What is expected> The listing below should be reproduced exactly, with the pictures omitted.

Data>

####################

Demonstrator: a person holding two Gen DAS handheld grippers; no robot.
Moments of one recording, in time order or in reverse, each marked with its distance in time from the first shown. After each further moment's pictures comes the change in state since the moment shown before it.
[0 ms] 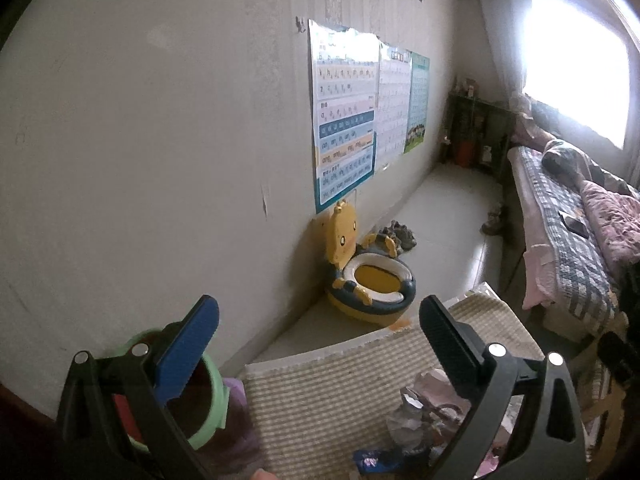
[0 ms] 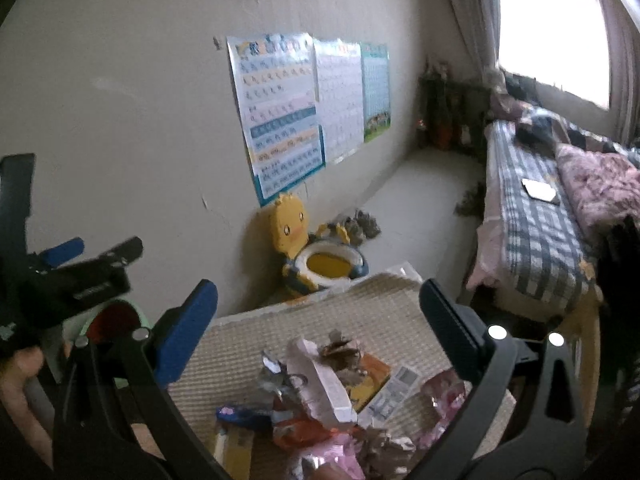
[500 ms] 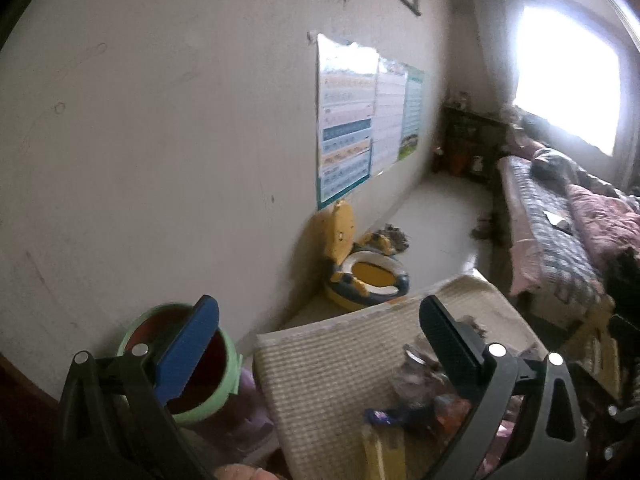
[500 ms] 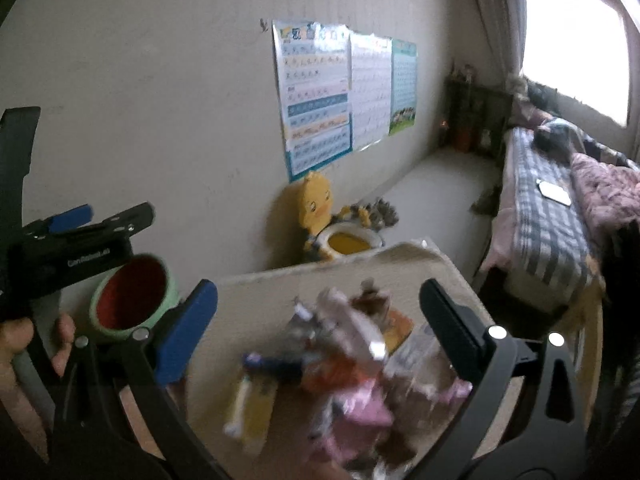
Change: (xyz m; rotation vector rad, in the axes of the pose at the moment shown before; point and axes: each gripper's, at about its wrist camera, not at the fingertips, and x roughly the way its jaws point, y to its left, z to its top) left arm -0.067 0.028 -0.066 -0.015 -0.069 -0.034; right arm -0.058 0.041 -0.067 -0.095 -0.022 0.047
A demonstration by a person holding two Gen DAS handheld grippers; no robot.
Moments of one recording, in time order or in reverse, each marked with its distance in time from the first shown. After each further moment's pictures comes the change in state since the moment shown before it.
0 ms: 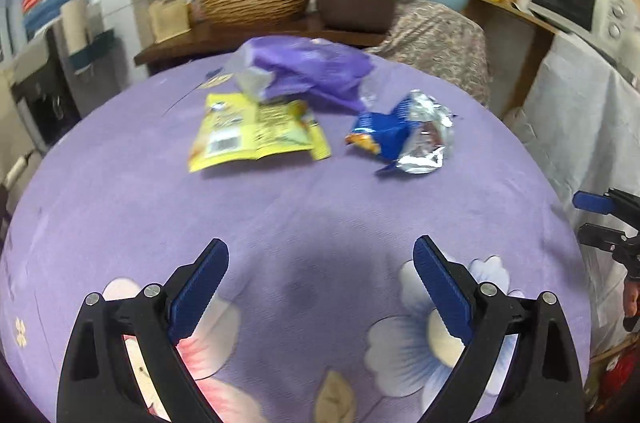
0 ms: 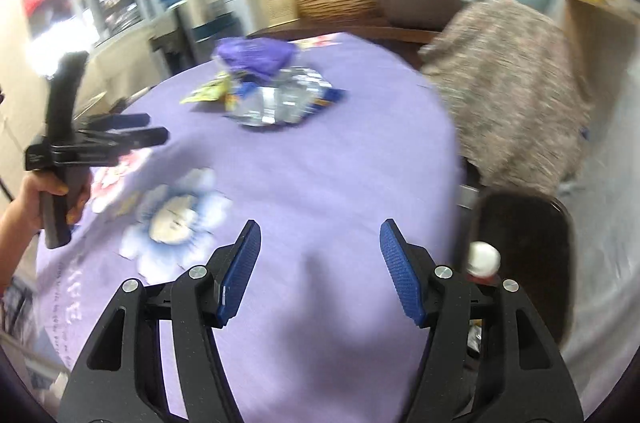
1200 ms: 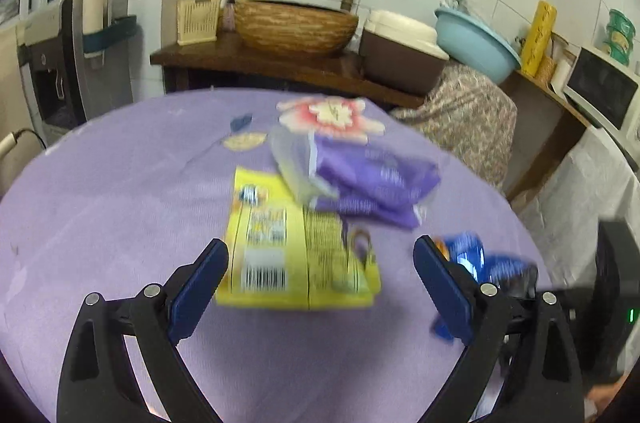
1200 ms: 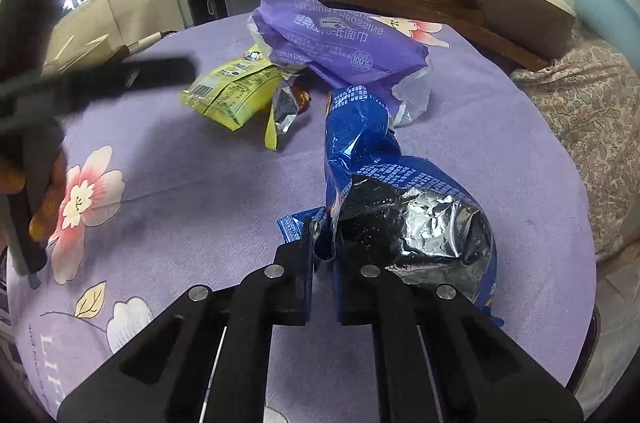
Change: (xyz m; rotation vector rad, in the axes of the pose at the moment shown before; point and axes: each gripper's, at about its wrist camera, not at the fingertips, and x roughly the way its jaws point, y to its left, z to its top) left arm 0.040 0.061 0.084 -0.175 -0.115 -0.035; right arm 0.148 0.061 0.093 -0.172 0.157 -0.003
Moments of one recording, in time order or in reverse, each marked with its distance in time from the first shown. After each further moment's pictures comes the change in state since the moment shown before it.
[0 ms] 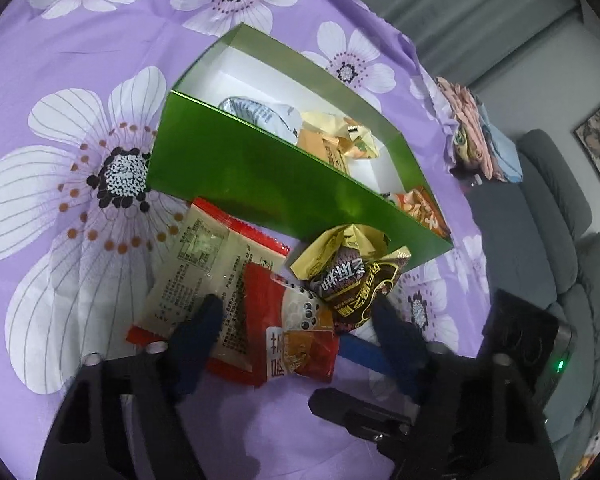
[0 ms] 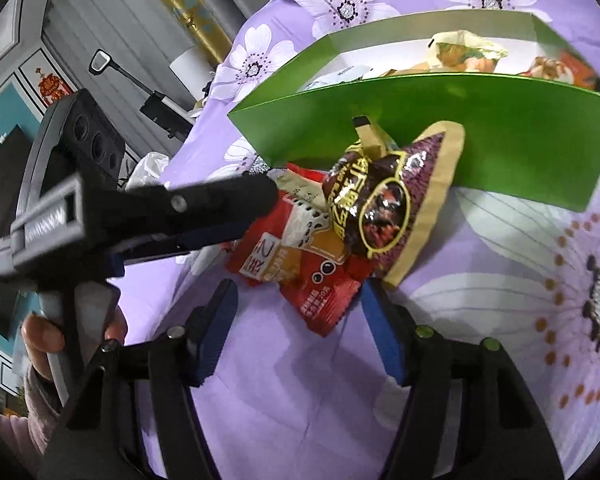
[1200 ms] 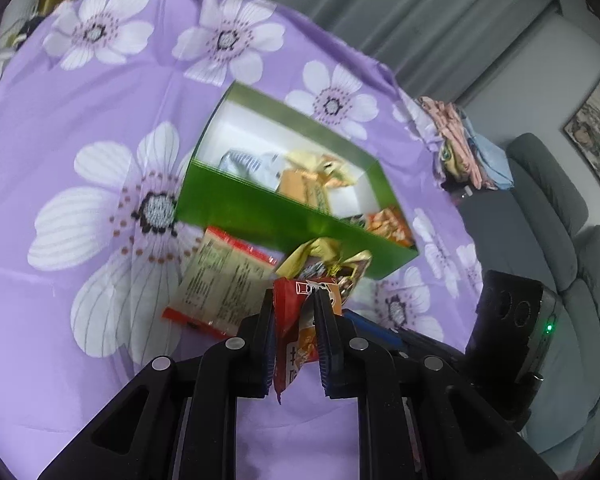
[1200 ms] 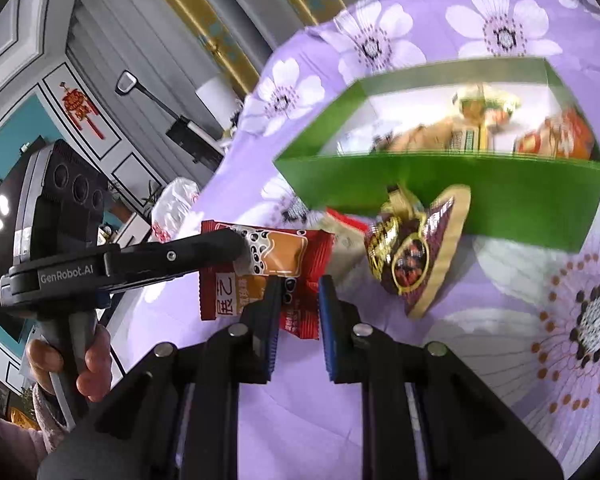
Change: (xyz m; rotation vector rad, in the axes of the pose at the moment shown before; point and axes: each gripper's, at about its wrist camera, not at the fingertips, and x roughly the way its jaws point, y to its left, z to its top) left arm -0.068 -0.027 -0.010 0.056 -0.115 0.029; right arm -0.041 0.024 0.011 -0.054 -0.126 0.057
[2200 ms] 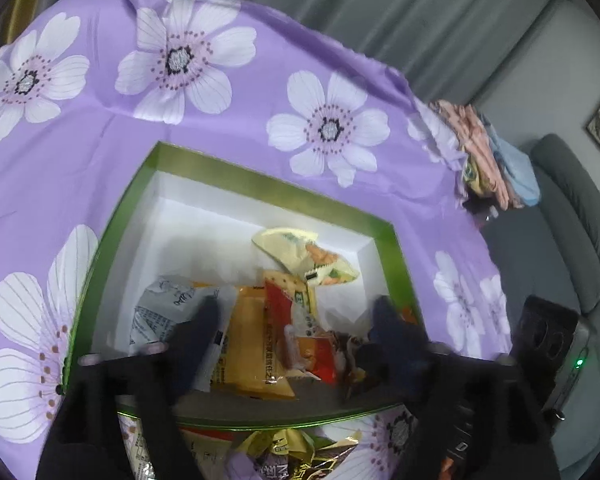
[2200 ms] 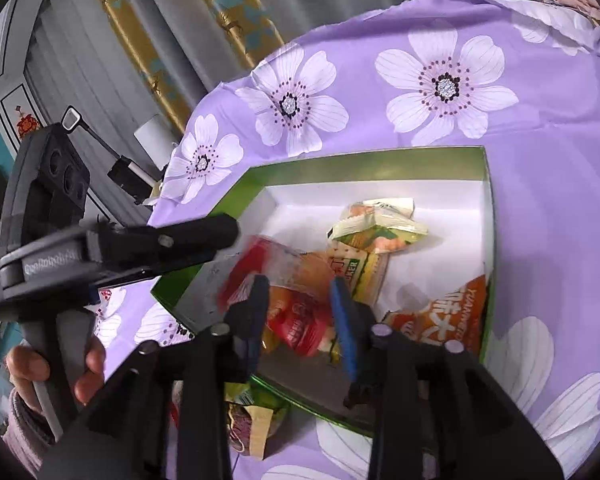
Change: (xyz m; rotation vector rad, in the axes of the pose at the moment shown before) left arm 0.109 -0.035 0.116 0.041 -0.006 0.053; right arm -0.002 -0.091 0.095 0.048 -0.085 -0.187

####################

Response to this exercise>
Demonstrator: a person holding two Gen DAS handheld grippers; no robot.
Moments of one recording, in time order or in reverse, each marked with its distance in time from the first shown. After each further moment's pictures comes the change in state since the moment shown before it.
[0 ms] 
[0 ms] 
[500 ms] 
[500 ms] 
Change: (xyz m; rotation vector rad, in the axes of the pose at the moment shown before; point and axes: each gripper's, at about its wrist camera, not at the fingertips, and x roughly the way its jaws point, y to its left, z to its top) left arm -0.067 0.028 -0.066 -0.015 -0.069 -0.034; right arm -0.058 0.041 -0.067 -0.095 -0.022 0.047
A demonstration by a person holding two Gen DAS handheld grippers; no robot.
Moments of one recording, in time order or in reverse, each marked with its distance in time from the first shown. After each further moment's pictures comes the change in state since the moment shown before it.
0 ms: 
0 ms: 
1200 ms: 
1200 ms: 
Change: (xyz m; rotation vector rad, in the axes of the pose at the moment shown before; point and axes: each gripper's, at about its wrist camera, not at the fingertips, and x roughly the way its jaws point, y to its left, z to its top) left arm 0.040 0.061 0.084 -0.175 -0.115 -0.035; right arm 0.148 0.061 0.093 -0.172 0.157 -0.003
Moments of one recording, in time order or in reverse, each marked with its distance in time from the first shown. After each further moment's pictures comes the change in state since the moment shown before it.
[0 ms] 
[0 ms] 
[1200 ms] 
[1200 ms] 
Change: (xyz m; rotation vector rad, in the axes of the pose at the moment shown before; point and axes: each gripper's, at about its wrist camera, not at the fingertips, and x roughly the way its jaws point, y to its left, z to its top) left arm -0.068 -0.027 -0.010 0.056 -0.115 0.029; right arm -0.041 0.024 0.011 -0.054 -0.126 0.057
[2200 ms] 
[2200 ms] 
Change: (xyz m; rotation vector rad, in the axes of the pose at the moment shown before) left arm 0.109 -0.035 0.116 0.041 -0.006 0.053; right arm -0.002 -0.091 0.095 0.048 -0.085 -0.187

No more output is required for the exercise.